Friday, April 1, 2011

259. Alarcon: Obama Should Drop False Charges against the Cuban Five

By Radio Cadena Agramonte, March 31, 2011
Cuban Parliament President Ricardo Alarcon reasserted on Wednesday that US President Barack Obama should drop false charges against the Cuban Five and release them.

During the Round Table aired by Cuban radio and television, Alarcon, also a Politburo member, informed about the procedures currently used in favor of the antiterrorists, imprisoned for over 12 years now for crimes they didn’t commit.

Antonio Guerrero, Gerardo Hernandez, Ramon Labañino, Rene Gonzalez and Fernando Gonzalez were arrested on September 12, 1998, and subjected to a politicized trial in Miami, which concluded in 2001 with unjustified sentences.

In the exercise of their right to defend their homeland, these Cubans reported criminal actions planned by anti-Cuban extremist groups operating in south Florida with Washington’s consent.

Alarcon pointed out that this week he met with former U.S. President James Carter during his stay in Cuba, along with relatives of the Five, with the release of which the visitor agreed, and the outstanding work of later lawyer Leonard Weinglass was recalled.

He referred to the victory won by
Weinglass in his defense of the Five in August 2005, which raised the issue of the unconstitutionality of the trial in Miami due to the interference of the US government and the bias of the press against the defendants in an environment of terrorism and threats.  

Alarcon said that, in accordance with procedures currently in force, documents of collateral appeal were presented in the cases of Antonio Guerrero and Gerardo Hernandez, the only option of a defendant after going through all levels of the U.S. legal system.

The appeal, taking aspects not analyzed during the original trial as a starting point, requests the annulment, proscription or correction of the trials originally carried out against the Five on the basis of manipulation of evidence.

Alarcon added that in 2006 information was known in the United States, according to which the federal government had paid tens of thousands of dollars to the journalists that carried out that illegal campaign.

He specified that the U.S. government excluded an important part of the evidence that could have benefited the defendants —it still hides it— and organized a real media plot against them by way of media outlets in Miami.

In the case of Antonio Guerrero —his original sentence was life imprisonment plus 10 years and that was later on modified to 30 years—, a memorandum requesting the annulment of the trial was presented explaining that, on the occasion of the trial against him, the U.S. government, far from providing all the evidence it had, manipulated and distorted it.

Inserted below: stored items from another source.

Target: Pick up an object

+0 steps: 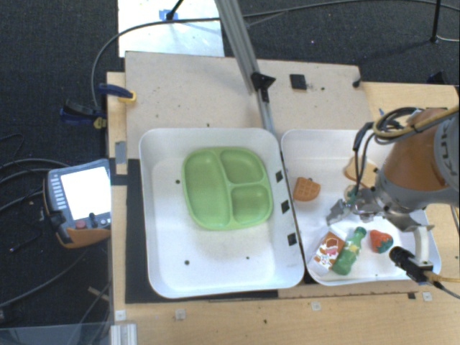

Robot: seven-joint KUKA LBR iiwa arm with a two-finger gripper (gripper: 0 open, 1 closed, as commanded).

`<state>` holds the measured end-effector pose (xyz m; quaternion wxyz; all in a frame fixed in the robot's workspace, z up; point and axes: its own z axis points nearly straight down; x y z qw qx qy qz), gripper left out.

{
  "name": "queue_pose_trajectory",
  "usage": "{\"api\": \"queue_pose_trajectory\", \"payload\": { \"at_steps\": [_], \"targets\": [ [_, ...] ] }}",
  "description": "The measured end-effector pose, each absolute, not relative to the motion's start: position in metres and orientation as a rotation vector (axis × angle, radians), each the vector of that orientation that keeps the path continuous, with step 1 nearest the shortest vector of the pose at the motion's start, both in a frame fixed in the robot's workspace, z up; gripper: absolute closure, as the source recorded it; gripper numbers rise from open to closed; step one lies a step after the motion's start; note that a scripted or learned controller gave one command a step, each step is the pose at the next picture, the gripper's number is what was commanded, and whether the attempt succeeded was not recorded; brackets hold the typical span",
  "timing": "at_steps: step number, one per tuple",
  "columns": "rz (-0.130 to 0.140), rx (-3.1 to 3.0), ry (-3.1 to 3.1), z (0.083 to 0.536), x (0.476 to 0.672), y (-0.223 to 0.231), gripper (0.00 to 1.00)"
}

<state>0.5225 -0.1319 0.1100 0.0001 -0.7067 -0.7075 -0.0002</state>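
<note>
I am watching the tool (350, 208) hanging low over the right bin (316, 149), its metal fingers (338, 212) just above the green bottle (349, 251); from this slanted view I cannot tell how far they are spread, and nothing is sitting between them.

I am worrying most about crowding. The bottle is lying touching the small printed packet (328, 253), with the red strawberry-like toy (380, 240) just beside it, so a descent here could be pinching two things or nudging one against the bin wall.

I am counting one bottle, one packet, one red toy, one waffle piece (306, 189), one green divided plate (228, 187) in the left bin (165, 264), and two bins on the desk (194, 85).
</note>
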Motion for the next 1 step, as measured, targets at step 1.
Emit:
{"api": "queue_pose_trajectory", "payload": {
  "at_steps": [1],
  "targets": [
    [-0.004,-2.222,-2.224,0.0869,0.5245,-0.1324,0.00]
  ]
}}
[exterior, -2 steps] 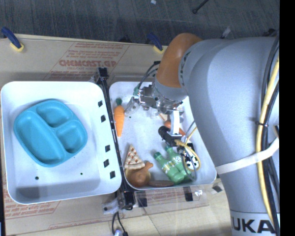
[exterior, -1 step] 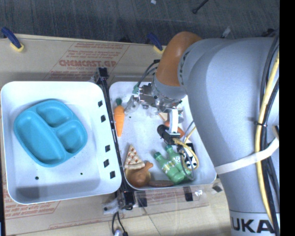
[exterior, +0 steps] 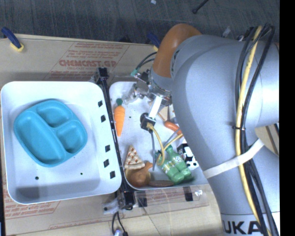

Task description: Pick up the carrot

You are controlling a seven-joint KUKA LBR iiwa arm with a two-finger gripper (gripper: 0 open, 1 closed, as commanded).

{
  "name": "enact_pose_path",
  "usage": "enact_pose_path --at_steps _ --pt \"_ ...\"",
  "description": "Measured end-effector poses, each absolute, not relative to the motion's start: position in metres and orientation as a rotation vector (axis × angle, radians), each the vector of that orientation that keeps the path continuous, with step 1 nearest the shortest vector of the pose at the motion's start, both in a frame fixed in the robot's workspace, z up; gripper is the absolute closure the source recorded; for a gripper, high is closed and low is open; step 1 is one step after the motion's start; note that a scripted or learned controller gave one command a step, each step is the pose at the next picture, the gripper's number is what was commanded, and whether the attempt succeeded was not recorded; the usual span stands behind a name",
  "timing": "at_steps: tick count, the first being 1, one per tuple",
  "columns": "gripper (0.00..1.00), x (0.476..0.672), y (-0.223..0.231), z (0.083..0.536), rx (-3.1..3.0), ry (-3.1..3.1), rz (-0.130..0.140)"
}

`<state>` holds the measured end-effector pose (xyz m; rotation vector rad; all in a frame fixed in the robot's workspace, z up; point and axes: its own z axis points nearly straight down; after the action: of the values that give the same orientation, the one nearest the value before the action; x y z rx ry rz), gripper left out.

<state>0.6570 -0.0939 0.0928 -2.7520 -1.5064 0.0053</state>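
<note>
The carrot (exterior: pixel 119 118), orange with a small green top, lies in the right bin (exterior: pixel 119 89) against its left wall, with the green end pointing to the far side. My gripper (exterior: pixel 139 90) hangs over the far left corner of that bin, just beyond and to the right of the carrot's green end. Nothing of the carrot is lifted; it rests on the bin floor. The grey arm covers most of the right half of this bin.
In the left bin (exterior: pixel 19 181) sits a blue divided plate (exterior: pixel 49 131). Near the right bin's front lie a pizza slice toy (exterior: pixel 132 157), a brown item (exterior: pixel 140 177) and a green pack (exterior: pixel 174 167). A second orange piece (exterior: pixel 171 126) lies beside the arm.
</note>
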Motion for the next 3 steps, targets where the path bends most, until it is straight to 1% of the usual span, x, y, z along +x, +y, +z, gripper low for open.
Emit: enact_pose_path --at_steps 1,2,3 --pt "0.0 0.628 -0.098 0.091 -2.814 -1.383 0.019" --pt "0.0 0.653 -0.09 0.093 -2.89 -1.224 0.009" --pt "0.0 0.624 -0.097 0.091 -2.995 -0.921 0.021"
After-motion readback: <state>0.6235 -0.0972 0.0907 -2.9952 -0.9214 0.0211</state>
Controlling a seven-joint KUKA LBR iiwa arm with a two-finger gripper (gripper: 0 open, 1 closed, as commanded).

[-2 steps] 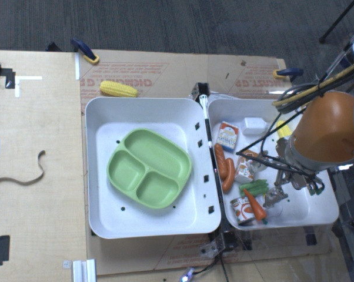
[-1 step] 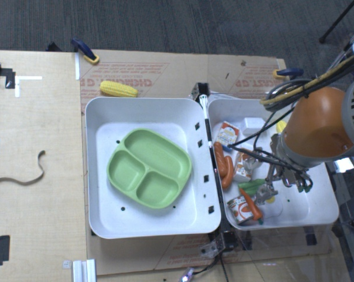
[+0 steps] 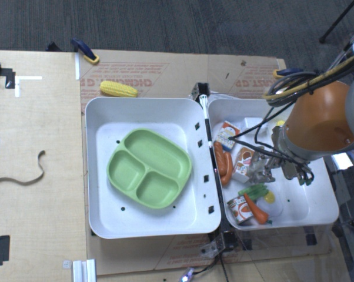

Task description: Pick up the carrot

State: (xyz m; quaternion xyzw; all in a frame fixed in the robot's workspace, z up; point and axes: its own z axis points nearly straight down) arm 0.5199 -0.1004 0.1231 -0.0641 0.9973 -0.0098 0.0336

Alarcon cited details on the evidence of malfeasance, which have come to the surface, and pointed out that the memorandum includes names of reporters in charge of distorting facts to influence the public opinion against the Cuban Five, in Miami and abroad, and the amounts of money given to them.

In the case of Gerardo Hernandez, sentenced to two life terms plus 15
years, Alarcon recalled that an affidavit was brought forward on March 16 at the court of Florida’s southern district, in support of the motion requesting to ban, reject or correct the trial and the 28 U.S.C. 2255 sentence in question.

Hernandez offers details on the circumstances that invalidated him to adequately exert his defense in the original trial for charges of conspiracy to commit murder, referred to the incident of 1996 on the shooting down of light aircrafts that violated Cuban airspace.

He underlined that the US government has refused to present the images available, which would show the veracity of the facts pointed out.

Gerardo requests permission to demonstrate the erroneous interpretations made in this regard by the district attorney on the evidence, thus giving the jury the possibility of knowing the truth.

Lastly, Alarcon reiterated that the cause of the Cuban Five, regardless of legal procedures, is won on the streets, as Weinglass used to say, by promoting solidarity with the truth about the case of the Cuban patriots.